- _Task data_:
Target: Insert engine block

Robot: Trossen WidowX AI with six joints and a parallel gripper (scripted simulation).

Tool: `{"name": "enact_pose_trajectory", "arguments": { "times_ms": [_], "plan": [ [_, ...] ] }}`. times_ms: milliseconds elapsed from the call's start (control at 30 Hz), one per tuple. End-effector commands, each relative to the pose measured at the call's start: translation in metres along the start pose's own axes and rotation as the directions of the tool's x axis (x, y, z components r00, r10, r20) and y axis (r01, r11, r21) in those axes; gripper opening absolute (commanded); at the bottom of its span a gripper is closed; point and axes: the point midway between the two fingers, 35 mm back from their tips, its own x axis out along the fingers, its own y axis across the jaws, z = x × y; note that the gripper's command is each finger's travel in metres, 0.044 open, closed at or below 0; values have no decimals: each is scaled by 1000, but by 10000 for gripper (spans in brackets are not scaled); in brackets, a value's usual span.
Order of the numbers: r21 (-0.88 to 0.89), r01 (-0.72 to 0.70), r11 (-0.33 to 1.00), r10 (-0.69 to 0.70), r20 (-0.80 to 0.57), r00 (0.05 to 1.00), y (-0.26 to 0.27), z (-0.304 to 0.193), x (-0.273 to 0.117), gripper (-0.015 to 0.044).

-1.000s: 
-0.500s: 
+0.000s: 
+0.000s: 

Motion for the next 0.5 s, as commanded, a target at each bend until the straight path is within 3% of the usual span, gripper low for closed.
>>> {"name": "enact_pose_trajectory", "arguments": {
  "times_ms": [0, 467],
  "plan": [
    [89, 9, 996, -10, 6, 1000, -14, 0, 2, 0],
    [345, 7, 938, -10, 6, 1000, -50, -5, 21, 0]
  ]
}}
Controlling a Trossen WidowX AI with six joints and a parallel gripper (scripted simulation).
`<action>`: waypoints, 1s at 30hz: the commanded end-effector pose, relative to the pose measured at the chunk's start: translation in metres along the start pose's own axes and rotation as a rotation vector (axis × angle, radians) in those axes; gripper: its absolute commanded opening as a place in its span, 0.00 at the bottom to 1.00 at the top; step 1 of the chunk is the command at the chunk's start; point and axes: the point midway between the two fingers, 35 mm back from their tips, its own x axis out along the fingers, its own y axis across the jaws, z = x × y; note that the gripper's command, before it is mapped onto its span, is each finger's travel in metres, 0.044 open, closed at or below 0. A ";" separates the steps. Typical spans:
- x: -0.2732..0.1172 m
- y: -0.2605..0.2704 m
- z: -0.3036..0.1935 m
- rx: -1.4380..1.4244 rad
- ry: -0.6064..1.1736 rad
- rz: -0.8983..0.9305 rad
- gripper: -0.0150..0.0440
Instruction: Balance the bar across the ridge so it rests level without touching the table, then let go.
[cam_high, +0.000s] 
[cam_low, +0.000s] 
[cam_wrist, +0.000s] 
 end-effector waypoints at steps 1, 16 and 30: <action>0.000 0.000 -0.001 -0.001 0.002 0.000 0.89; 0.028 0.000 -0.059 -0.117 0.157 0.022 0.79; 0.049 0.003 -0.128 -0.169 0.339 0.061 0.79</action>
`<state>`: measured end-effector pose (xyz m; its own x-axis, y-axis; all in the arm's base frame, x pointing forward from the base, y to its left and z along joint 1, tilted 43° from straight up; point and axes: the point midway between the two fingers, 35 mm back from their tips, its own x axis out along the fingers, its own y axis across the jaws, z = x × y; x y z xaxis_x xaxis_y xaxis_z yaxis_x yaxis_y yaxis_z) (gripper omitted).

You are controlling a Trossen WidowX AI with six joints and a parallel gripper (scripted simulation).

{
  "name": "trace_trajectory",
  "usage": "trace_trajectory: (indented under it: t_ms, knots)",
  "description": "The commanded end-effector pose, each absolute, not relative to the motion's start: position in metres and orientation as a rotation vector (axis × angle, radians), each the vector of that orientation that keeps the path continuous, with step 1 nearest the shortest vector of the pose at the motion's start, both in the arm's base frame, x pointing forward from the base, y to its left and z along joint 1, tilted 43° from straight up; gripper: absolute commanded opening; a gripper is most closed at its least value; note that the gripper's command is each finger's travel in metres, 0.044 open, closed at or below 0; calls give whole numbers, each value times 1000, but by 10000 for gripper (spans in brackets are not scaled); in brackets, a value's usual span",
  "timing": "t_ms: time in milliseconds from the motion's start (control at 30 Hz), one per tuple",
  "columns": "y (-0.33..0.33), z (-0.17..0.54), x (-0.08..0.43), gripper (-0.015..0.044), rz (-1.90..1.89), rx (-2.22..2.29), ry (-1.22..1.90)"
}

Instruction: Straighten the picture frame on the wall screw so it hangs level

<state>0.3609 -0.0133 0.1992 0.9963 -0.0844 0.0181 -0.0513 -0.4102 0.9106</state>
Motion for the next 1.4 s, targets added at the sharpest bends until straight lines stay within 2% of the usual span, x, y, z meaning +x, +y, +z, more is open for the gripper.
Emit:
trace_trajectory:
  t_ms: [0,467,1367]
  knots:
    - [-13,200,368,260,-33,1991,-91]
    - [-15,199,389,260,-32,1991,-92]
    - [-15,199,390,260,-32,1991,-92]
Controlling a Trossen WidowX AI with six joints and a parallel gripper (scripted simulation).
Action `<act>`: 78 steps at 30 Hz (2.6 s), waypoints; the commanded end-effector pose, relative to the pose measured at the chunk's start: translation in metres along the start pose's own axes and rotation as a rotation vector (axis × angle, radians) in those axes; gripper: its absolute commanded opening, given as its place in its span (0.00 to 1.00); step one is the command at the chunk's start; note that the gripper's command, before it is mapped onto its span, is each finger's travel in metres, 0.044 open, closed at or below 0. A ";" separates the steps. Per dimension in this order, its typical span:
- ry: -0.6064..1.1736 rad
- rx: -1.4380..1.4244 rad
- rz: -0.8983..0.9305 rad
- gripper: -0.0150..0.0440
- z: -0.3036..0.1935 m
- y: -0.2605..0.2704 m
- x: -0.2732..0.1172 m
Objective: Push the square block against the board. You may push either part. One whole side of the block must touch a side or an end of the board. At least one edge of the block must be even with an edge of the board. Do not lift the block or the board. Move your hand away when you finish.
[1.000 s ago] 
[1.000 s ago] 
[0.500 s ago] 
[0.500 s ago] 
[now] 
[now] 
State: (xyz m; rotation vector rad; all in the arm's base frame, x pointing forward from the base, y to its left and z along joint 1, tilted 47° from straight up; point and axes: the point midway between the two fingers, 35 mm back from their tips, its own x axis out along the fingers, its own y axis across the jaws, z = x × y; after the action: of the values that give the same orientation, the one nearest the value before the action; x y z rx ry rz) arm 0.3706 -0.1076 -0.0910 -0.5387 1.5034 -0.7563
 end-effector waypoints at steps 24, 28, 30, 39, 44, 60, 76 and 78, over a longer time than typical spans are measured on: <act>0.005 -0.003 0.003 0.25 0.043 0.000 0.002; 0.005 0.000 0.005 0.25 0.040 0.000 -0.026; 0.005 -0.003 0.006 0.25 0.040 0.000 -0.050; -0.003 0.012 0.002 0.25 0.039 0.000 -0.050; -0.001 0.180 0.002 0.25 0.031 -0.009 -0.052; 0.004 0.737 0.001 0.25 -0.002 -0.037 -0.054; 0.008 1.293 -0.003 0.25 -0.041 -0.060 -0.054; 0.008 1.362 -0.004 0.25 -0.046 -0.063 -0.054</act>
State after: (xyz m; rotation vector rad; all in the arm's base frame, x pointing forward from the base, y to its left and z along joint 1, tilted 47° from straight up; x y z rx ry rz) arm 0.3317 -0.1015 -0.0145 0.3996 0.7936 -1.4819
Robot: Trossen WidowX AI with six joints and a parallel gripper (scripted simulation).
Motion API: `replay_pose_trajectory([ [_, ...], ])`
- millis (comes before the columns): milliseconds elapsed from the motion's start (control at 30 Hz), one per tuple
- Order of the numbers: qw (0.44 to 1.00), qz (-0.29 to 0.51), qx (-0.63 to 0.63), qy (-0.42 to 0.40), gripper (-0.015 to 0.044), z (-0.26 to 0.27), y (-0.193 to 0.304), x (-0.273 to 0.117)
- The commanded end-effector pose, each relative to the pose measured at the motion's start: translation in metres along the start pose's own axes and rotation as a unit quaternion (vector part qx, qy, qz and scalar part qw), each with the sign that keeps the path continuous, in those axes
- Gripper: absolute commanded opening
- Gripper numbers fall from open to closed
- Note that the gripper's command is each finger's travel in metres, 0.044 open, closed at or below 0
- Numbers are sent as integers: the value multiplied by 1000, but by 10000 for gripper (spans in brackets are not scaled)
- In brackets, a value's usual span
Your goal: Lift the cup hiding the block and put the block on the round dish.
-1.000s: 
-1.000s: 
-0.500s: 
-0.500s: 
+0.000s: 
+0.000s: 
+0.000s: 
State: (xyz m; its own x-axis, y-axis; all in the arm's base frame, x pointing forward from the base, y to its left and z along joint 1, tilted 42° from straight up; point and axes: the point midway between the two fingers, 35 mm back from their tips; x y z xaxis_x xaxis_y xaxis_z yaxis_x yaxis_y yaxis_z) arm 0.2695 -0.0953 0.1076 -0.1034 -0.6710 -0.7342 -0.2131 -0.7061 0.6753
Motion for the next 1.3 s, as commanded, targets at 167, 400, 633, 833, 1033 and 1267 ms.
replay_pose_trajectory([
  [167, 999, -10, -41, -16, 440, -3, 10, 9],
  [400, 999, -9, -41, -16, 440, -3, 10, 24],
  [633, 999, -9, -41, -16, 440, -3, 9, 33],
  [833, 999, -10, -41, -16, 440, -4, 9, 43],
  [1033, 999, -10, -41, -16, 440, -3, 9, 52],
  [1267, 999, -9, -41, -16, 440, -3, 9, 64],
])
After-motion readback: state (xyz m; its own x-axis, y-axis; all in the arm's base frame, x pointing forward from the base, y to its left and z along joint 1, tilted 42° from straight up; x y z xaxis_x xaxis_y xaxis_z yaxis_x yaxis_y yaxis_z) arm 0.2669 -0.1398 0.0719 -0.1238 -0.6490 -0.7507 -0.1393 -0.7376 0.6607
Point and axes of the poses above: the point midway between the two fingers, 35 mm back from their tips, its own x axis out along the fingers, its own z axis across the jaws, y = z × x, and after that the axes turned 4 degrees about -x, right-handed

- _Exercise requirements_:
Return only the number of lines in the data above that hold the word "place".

- _Response area_:
2